======== Provided material

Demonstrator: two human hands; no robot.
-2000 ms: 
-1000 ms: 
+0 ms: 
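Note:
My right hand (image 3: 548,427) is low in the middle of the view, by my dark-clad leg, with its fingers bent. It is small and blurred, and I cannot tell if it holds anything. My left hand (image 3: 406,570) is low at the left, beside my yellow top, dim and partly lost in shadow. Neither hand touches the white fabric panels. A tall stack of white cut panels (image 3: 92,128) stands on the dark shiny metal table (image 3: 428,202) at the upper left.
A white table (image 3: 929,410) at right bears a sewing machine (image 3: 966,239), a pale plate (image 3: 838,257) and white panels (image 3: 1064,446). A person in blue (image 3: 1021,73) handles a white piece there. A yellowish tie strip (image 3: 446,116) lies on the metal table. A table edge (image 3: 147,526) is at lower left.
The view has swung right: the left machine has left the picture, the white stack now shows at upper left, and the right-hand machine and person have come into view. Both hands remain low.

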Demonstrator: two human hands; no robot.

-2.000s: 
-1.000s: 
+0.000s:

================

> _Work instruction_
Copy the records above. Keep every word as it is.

> _Solution below_
Demonstrator: two human hands; no robot.
-2000 ms: 
-1000 ms: 
+0 ms: 
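Note:
My right hand (image 3: 548,427) is low in the middle of the view, by my dark-clad leg, with its fingers bent. It is small and blurred, and I cannot tell if it holds anything. My left hand (image 3: 406,570) is low at the left, beside my yellow top, dim and partly lost in shadow. Neither hand touches the white fabric panels. A tall stack of white cut panels (image 3: 92,128) stands on the dark shiny metal table (image 3: 428,202) at the upper left.
A white table (image 3: 929,410) at right bears a sewing machine (image 3: 966,239), a pale plate (image 3: 838,257) and white panels (image 3: 1064,446). A person in blue (image 3: 1021,73) handles a white piece there. A yellowish tie strip (image 3: 446,116) lies on the metal table. A table edge (image 3: 147,526) is at lower left.
The view has swung right: the left machine has left the picture, the white stack now shows at upper left, and the right-hand machine and person have come into view. Both hands remain low.
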
Demonstrator: two human hands; no robot.

-2.000s: 
-1.000s: 
+0.000s:

The exercise was answered completely.